**EXERCISE:** Please return the full listing exactly as written, with the images removed.

**SUPPLIED DATA:**
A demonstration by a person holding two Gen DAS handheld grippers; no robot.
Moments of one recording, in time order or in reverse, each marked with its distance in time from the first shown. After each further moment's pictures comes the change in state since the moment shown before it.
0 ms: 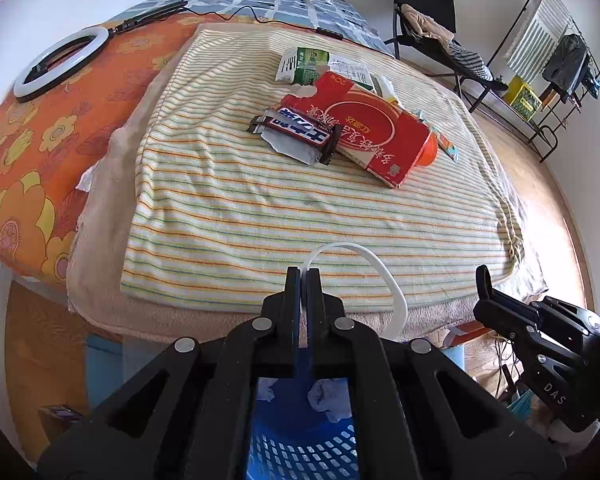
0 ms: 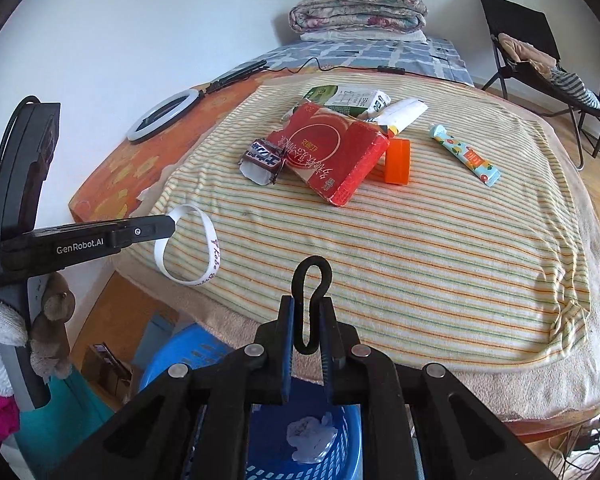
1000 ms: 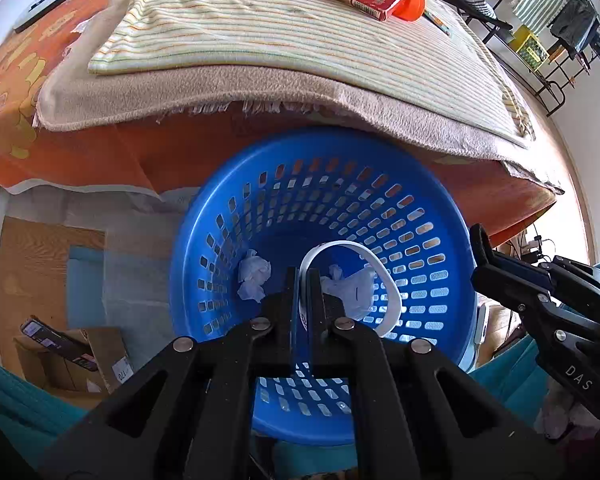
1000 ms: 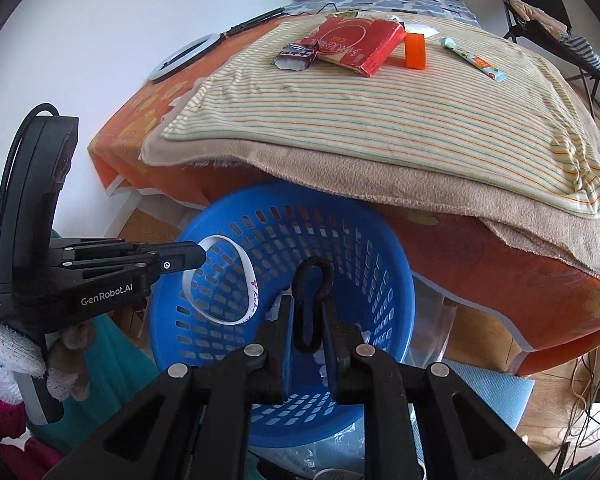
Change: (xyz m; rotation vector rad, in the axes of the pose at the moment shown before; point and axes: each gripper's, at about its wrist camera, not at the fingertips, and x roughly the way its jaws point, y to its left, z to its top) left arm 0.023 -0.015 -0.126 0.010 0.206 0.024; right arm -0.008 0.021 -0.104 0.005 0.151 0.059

**EXERCISE ANSWER:**
A demonstration by a person holding two Gen DAS handheld grippers; no robot.
Moments of one recording, in time order or in reverse, each marked with its distance in time from the first shown. After each further moment's pictures comes the change in state since the moment shown before it.
0 ms: 
0 ms: 
1000 ms: 
1000 ms: 
Change: (xyz m; rotation vector rad, in the axes of the pose at the moment shown before; point and axes: each gripper's, at about its wrist camera, not at the fingertips, and x roughly the way its jaws point, y to its left, z to its top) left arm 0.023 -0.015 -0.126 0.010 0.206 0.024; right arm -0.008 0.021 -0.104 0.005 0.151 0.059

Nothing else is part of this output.